→ **Prompt**
How many of the lines below hold the string "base"? Say only the number.

→ **Dataset content**
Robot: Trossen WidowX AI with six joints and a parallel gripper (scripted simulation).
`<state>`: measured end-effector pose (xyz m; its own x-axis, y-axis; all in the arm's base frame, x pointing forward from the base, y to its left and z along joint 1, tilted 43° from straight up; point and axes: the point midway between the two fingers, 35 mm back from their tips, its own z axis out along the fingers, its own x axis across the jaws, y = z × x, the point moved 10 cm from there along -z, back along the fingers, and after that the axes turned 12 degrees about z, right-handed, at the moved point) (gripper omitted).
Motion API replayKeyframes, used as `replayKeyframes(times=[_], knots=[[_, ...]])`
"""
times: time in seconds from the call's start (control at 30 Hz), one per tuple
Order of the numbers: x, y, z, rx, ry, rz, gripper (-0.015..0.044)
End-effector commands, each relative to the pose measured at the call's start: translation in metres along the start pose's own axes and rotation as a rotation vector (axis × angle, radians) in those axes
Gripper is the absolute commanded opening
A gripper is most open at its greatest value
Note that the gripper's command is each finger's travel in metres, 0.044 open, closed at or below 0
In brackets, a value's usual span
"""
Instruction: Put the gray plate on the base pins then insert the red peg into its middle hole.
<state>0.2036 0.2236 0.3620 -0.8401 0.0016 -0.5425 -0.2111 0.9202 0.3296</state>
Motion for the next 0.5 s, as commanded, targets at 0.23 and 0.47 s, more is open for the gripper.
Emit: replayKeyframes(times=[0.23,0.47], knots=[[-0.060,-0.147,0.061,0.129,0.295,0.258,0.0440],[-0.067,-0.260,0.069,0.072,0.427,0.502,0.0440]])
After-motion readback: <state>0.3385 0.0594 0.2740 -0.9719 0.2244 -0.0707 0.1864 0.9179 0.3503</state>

→ **Written response**
2